We show that the proposed approach outperforms unsupervised baselines and obtains competitive performance compared to those trained with reinforcement learning. We demonstrate that the proposed approach can generalize to different tasks and environments in a streaming fashion, without explicit rewards or training. We perform extensive experiments in both simulated and real-world environments on two tasks - active object tracking and active action localization.
![cheetah3d frame active object cheetah3d frame active object](https://venturebeat.com/wp-content/uploads/2018/06/iPad-YouTube-Sharing.jpg)
We formulate an energy-based mechanism that combines predictive learning and reactive control to perform active action localization without rewards, which can be sparse or non-existent in real-world environments.
![cheetah3d frame active object cheetah3d frame active object](https://i.stack.imgur.com/7yBqp.jpg)
In this work, we tackle the problem of active action localization where the goal is to localize an action while controlling the geometric and physical parameters of an active camera to keep the action in the field of view without training data. They are often restricted by the quality, quantity, and diversity of \textit training data and do not often generalize to out-of-domain samples. Visual event perception tasks such as action localization have primarily focused on supervised learning settings under a static observer, i.e., the camera is static and cannot be controlled by an algorithm. The tracker can even restore tracking once it occasionally loses the target. Moreover, our approach shows a good generalization ability when performing tracking in case of unseen object moving path, object appearance, background and distracting object.

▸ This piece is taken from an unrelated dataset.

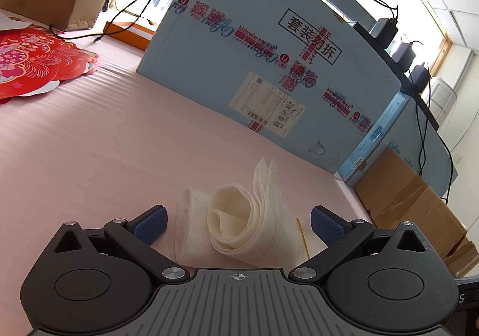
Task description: Fold shopping bag
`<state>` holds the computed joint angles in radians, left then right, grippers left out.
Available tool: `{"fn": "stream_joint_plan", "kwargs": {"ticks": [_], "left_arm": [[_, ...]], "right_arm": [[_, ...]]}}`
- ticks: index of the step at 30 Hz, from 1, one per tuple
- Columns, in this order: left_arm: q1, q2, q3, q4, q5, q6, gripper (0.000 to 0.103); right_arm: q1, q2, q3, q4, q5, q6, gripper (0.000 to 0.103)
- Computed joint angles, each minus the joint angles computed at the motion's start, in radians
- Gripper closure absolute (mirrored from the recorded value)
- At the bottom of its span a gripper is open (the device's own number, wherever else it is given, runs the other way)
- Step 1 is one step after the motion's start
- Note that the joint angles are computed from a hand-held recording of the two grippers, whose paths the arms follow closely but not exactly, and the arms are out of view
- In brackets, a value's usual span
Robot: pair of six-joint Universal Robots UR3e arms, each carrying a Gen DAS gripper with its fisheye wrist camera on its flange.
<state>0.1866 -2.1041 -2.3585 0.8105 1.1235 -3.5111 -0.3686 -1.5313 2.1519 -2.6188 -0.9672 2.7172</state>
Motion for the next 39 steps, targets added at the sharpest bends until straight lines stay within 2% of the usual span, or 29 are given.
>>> {"fn": "stream_joint_plan", "kwargs": {"ticks": [5,20,24,34,39], "left_arm": [[-0.025,-0.008,0.014,-0.001,0.022,-0.012,0.0],[-0.021,-0.014,0.011,0.008,0.019,-0.009,0.0],[-0.021,-0.014,0.01,0.008,0.021,-0.005,0.0],[-0.036,-0.017,0.023,-0.01,0.043,0.005,0.0],[-0.068,0.001,0.045,-0.066,0.093,0.03,0.0]], "right_arm": [[-0.05,-0.002,-0.03,0.117,0.071,-0.016,0.023],[-0.076,0.005,-0.044,0.159,0.095,-0.014,0.023],[-0.09,0.021,-0.041,0.142,0.121,0.0,0.023],[-0.175,0.144,-0.019,0.064,0.324,0.031,0.024],[-0.167,0.225,0.002,-0.089,0.379,0.09,0.025]]}}
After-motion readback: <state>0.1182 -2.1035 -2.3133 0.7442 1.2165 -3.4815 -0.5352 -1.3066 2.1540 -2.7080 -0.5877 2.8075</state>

Cheetah3d frame active object manual#
The yielded tracker can automatically pay attention to the most likely object in the initial frame and perform tracking subsequently, not requiring a manual bounding box as initialization. We carry out experiments on the AI research platform ViZDoom. The tracker, regarded as an agent, is trained with the A3C algorithm, where we harness an environment augmentation technique and a customized rewarding function to encourage robust object tracking. Specifically, a ConvNet-LSTM function approximator is adopted, which takes as input only visual observations (i.e., frame sequences) and directly outputs camera motions (e.g., move forward, turn left, etc.). Crucially, these two tasks are tackled in an end-to-end manner via reinforcement learning.
![cheetah3d frame active object cheetah3d frame active object](https://cdn.iphonephotographyschool.com/wp-content/uploads/iPhone-Photo-Composition-21.jpg)
In this paper we propose an active object tracking approach, which provides a tracking solution simultaneously addressing tracking and camera control.